Fighting with computers

Computers are not always friendly.

Thursday, May 12, 2016

Dropcutter oddities

A while ago I decided to implement the drop-cutter algorithm as part of an ongoing software project. I found very interesting Anders Wallin website and his Opencamlib software. But the project I was working on was java-based.

Once I had a working implementation I realized that while most of the output made sense, there were a few odds points that were clearly wrong.

In a nutshell, the idea of drop-cutter algorithm is that it works by simulating a tool is being dropped till it touches the 3D model whose tool-path we are trying to obtain.  Using such a tool-path on a CNC machine equipped with the same tool, will render a geometrically accurate copy of the model.

The algorithm checks, for each XY tool location, which is the highest Z-axis value that causes a contact point between the tool tip and the object's 3D model. We use a triangular mesh for our models (STL files).  Three types of checks are performed:

  1. Whether the tool tip touches a triangle's vertex.
  2. Whether the tool tip touches a triangle's edge.
  3. Whether the tool tip touches a triangle's facet.
The contact point closer to the top (zmax) is selected for each XY coordinate tested. 




If we represent the obtained 3d coordinates of these points graphically, we should see that tool tip is never penetrating model mesh but would stay tangent to it.

So once you get your data and some of the points seem to be too-low you wonder what may be wrong. If your calculations are right most of the time, is it some rounding error or what?

After banging my head against the wall for a little while, I realized some of the ideas of my implementation were wrong.

Facet test

To determine the contact point of a tool with a triangle I determine the contact point between the plane the triangle is on and the tool axis. If there is not contact we can ignore that triangle safely. If there is a contact, then,  depending of the geometry of the tool tip, calculate the tool height that corresponds to that contact. Now project that tool coordinate back to the triangle, using the triangle normal inverted, is the tool-triangle contact point inside the triangle?
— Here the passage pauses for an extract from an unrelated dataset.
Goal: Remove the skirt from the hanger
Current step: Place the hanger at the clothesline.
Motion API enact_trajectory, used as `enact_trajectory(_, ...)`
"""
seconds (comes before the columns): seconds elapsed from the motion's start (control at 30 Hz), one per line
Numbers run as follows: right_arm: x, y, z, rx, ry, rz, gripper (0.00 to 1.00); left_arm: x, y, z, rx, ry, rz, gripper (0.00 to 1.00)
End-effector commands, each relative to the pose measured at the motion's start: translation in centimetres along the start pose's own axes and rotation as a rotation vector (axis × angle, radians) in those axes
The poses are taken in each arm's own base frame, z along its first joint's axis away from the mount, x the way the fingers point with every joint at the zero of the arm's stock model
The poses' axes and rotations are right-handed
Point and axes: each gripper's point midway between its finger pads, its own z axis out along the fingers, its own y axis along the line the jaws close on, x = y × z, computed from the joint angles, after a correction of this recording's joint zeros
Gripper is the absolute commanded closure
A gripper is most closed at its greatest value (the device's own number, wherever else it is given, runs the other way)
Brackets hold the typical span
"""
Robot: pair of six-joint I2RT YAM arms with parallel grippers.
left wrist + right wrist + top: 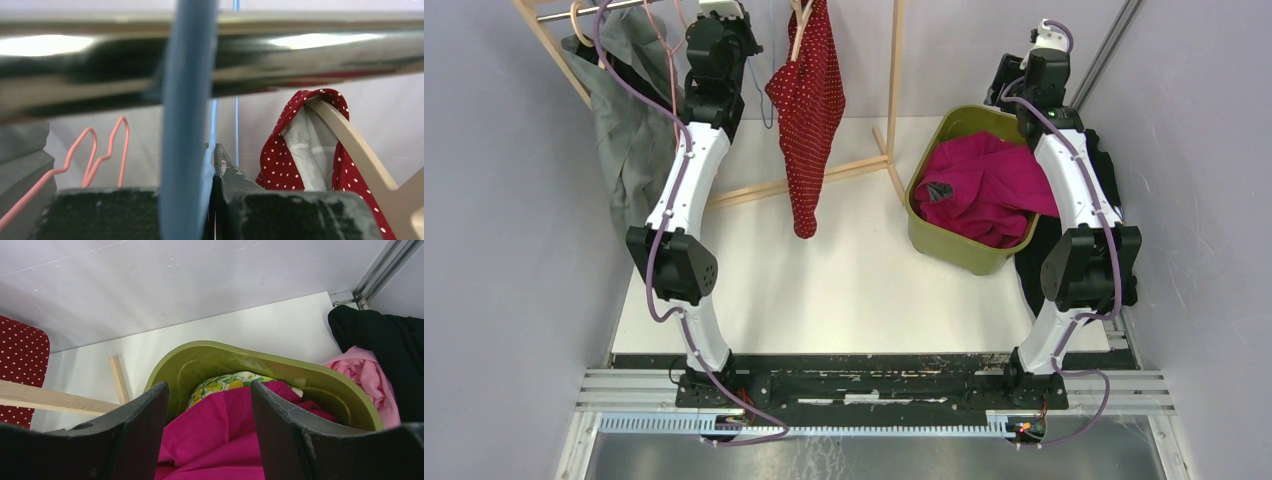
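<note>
A magenta skirt lies bunched in the green bin, off any hanger. My right gripper hangs open just above it; in the right wrist view the magenta cloth shows between the spread fingers without touching them. High at the metal rail, my left gripper is shut on a thin blue hanger. The jaws pinch its wire. That hanger hangs bare.
A red polka-dot garment hangs on a wooden hanger to the right of the blue one. A grey garment and a pink wire hanger hang at the left. The wooden rack frame crosses the table. Black clothing lies beside the bin.
</note>
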Motion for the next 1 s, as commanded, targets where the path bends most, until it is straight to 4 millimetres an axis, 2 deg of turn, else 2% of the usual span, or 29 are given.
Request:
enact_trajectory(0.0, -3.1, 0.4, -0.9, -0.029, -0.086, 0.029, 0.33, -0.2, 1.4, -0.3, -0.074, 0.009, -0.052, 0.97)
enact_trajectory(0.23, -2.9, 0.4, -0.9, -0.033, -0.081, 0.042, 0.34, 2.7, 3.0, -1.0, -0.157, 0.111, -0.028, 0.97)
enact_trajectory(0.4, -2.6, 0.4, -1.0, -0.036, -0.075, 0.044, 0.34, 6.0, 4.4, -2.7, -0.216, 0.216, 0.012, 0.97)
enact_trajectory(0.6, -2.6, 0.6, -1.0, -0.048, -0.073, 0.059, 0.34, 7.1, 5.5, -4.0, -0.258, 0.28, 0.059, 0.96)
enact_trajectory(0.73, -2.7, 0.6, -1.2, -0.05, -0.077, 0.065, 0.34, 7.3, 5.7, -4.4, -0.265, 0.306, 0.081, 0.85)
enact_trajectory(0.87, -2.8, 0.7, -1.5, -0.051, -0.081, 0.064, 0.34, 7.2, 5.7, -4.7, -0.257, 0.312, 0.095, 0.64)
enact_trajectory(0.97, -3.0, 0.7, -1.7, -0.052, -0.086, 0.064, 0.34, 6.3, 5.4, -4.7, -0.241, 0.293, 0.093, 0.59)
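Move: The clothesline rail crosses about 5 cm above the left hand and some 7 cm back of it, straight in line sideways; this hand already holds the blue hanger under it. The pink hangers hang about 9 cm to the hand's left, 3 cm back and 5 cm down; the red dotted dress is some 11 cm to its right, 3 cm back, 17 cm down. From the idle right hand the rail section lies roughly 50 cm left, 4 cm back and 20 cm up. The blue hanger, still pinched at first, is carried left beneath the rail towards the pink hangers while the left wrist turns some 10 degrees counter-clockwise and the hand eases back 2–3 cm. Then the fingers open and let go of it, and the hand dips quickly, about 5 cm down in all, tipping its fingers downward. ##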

If not ignore the calculated tool height.

Unfortunately I discovered that at times the contact point is outside of the triangle face but for a short margin, due to face-to-tool-axis orientation, and if the point is ignored then the tool path produced will severe that triangle with the tool.  The solution I am using so far is to relay a bit the last check while I figure out a more rigorous check.

Edge test

I am not entirely happy with the way I do the edge test. The basic idea is that I calculate the minimum distance from the edge to the tool axis on a top 2d projection. If the distance is larger than tool radius then there is not contact, but if lower then there is contact. What I reckon is incorrect is to assume the contact point matches the vertical of the perpendicular distance on the 2d top projection.

Update:

I was lucky my friend Rafa was attacking the same problem with a more thorough view, which led him to a better solution that made me aware of what I was doing wrong. What happened was that my edge test was poor. More than a proper test it was a wild hack. It is true that for an edge to be touching the tool it has to be within the vertical projection of it, but that is only a necessary condition. Because my edge test was failing sometimes, I looked toward the facet test as the one to blame but I was wrong, facet test was ok, but with my hack I was making the facet test to detect some of the edges the edge test was failing to catch.

Long story short, we are looking for the tangent point of the edge and tool tip. If we model both as 3d equations we look for the solution that is unique (tangent) as opposed to these others that present two solutions (secant). Things get a bit messy but solvable. Once edge test is done properly I can safely remove my hack from the facet test and it is all good.